Exercise instructions: Would you transcribe the records below from the line with "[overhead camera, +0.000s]" to the line with "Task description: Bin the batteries", ends included, exactly and with nothing more, leaving the pictures out?

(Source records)
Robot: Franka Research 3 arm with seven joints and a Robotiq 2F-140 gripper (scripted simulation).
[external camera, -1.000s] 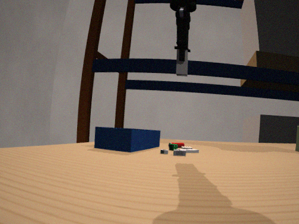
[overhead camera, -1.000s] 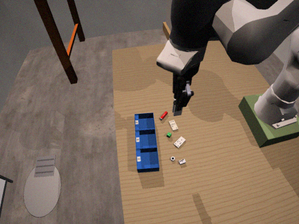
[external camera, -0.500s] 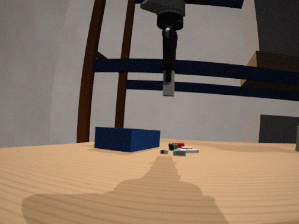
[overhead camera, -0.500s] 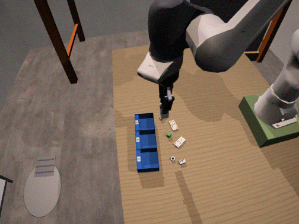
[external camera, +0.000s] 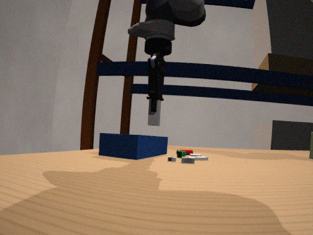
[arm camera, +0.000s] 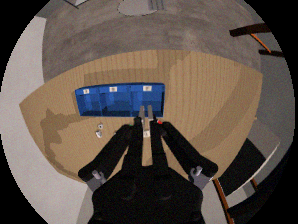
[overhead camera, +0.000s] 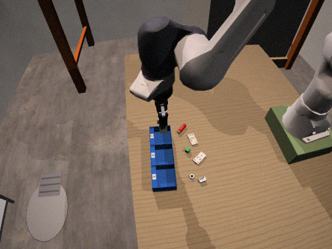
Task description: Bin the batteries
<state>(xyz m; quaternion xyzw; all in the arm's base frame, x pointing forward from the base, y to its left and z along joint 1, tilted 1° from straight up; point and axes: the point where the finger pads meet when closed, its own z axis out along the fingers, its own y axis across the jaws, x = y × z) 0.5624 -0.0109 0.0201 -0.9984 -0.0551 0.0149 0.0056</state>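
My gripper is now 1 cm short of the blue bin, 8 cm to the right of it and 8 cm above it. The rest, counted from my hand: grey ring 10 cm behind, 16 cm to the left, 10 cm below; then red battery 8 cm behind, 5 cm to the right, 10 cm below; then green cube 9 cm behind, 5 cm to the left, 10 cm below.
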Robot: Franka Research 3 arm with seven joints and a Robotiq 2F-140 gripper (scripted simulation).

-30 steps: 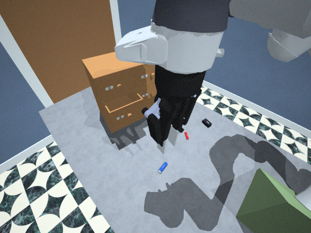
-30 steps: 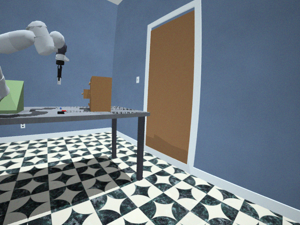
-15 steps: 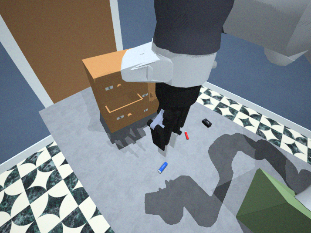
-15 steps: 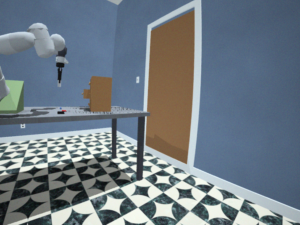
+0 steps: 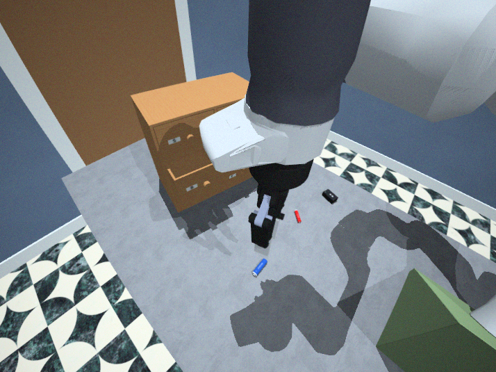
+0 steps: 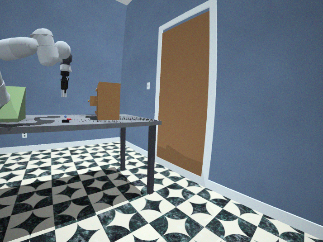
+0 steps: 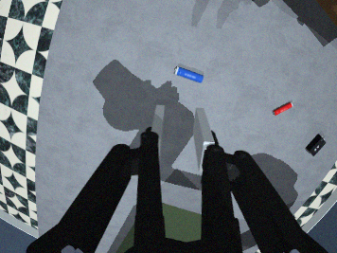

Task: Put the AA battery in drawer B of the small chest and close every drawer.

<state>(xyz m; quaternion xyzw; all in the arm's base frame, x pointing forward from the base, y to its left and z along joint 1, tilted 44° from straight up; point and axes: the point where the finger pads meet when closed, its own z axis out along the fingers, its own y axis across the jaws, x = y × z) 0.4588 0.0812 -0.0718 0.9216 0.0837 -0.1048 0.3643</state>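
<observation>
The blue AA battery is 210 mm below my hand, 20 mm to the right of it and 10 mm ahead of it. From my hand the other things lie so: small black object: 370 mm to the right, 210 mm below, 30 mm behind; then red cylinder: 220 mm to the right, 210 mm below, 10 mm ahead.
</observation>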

Expected output:
[overhead camera, +0.000s] 
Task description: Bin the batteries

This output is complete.